The whole answer is the data below, retyped exactly.

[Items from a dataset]
----------

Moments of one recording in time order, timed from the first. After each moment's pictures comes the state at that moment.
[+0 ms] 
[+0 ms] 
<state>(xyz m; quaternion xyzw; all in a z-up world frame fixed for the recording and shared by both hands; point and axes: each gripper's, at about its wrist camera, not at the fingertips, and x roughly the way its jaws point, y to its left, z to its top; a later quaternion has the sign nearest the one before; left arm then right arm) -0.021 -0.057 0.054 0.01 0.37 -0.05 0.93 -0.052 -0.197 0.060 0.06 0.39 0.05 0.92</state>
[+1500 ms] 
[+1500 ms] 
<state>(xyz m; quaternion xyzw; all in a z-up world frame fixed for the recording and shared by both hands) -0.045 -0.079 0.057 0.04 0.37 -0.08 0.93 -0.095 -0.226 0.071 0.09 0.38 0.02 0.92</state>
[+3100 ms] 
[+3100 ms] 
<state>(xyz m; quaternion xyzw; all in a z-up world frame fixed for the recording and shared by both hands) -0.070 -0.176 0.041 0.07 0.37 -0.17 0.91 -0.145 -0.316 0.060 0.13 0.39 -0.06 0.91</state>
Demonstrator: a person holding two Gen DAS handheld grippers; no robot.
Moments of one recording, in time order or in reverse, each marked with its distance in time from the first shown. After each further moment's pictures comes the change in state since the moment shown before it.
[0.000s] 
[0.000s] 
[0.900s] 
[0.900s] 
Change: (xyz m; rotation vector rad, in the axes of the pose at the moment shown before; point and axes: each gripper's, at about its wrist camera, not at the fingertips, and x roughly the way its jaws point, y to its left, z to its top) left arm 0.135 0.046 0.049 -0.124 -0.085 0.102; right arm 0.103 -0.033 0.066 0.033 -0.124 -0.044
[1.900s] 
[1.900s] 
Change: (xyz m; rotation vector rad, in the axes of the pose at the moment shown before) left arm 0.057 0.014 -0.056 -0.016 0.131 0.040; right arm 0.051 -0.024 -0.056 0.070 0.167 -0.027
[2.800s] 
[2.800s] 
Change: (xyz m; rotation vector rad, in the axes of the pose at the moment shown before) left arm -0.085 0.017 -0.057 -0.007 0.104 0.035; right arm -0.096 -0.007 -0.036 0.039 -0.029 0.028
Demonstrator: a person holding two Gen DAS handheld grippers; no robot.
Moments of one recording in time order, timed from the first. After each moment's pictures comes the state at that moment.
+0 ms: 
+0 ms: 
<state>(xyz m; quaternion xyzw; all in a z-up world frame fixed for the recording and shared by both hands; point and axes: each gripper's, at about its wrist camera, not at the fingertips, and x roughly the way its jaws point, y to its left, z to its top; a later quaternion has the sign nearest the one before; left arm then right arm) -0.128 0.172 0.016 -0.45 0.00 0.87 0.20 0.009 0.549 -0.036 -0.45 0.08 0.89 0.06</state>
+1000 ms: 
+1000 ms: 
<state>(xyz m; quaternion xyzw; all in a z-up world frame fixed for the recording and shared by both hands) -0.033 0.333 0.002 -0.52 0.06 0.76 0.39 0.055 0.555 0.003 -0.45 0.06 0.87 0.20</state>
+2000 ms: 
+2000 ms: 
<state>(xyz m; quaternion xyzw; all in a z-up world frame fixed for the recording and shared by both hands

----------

== YOUR RESPONSE ==
Moments of one recording in time order, timed from the first. After each moment's pictures comes the state at that moment.
[+0 ms] 
[+0 ms] 
<state>(xyz m; quaternion xyzw; all in a z-up world frame fixed for the recording and shared by both hands; point and axes: each gripper's, at about its wrist camera, not at the fingertips, and x roughly the way its jaws point, y to its left, z to its top; a later quaternion has the sign nearest the one before; left arm then right arm) -0.021 -0.057 0.054 0.01 0.37 -0.05 0.93 -0.052 -0.197 0.060 0.06 0.39 0.05 0.92</state>
[+1500 ms] 
[+1500 ms] 
<state>(xyz m; quaternion xyzw; all in a z-up world frame fixed for the recording and shared by both hands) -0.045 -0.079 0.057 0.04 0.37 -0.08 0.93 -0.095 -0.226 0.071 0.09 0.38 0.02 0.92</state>
[+3100 ms] 
[+3100 ms] 
<state>(xyz m; quaternion xyzw; all in a z-up world frame fixed for the recording and shared by both hands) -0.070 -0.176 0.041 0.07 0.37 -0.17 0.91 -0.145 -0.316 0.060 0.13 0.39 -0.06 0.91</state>
Demonstrator: a person holding two Gen DAS handheld grippers; no robot.
Moments of one recording, in time order or in reverse, each marked with its distance in time from the first shown. After each further moment's pictures comes the change in state since the moment shown before it.
[0.000s] 
[0.000s] 
[0.900s] 
[0.900s] 
Change: (xyz m; rotation vector rad, in the axes of the pose at the moment shown before; point and axes: each gripper's, at about its wrist camera, not at the fingertips, and x roughly the way its jaws point, y to its left, z to its top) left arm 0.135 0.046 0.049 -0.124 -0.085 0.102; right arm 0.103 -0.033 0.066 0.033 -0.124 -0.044
[1.900s] 
[1.900s] 
Change: (xyz m; rotation vector rad, in the axes of the pose at the moment shown before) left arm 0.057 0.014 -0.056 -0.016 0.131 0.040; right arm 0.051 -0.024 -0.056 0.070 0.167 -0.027
[2.800s] 
[2.800s] 
Change: (xyz m; rotation vector rad, in the axes of the pose at the moment shown before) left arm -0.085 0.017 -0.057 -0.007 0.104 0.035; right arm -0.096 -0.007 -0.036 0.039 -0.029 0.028
Demonstrator: a person holding two Gen DAS handheld grippers; no robot.
Moments of one recording in time order, timed from the first. After each moment's pictures comes the state at that moment.
+0 ms: 
+0 ms: 
<state>(xyz m; quaternion xyzw; all in a z-up world frame fixed for the recording and shared by both hands; point and axes: each gripper's, at about its wrist camera, not at the fingertips, and x roughly the way its jaws point, y to its left, z to its top; a later quaternion has the sign nearest the one before; left arm then right arm) -0.128 0.172 0.016 -0.45 0.00 0.87 0.20 0.009 0.549 -0.036 -0.45 0.08 0.89 0.06</state>
+1000 ms: 
+1000 ms: 
<state>(xyz m; quaternion xyzw; all in a z-up world frame fixed for the recording and shared by both hands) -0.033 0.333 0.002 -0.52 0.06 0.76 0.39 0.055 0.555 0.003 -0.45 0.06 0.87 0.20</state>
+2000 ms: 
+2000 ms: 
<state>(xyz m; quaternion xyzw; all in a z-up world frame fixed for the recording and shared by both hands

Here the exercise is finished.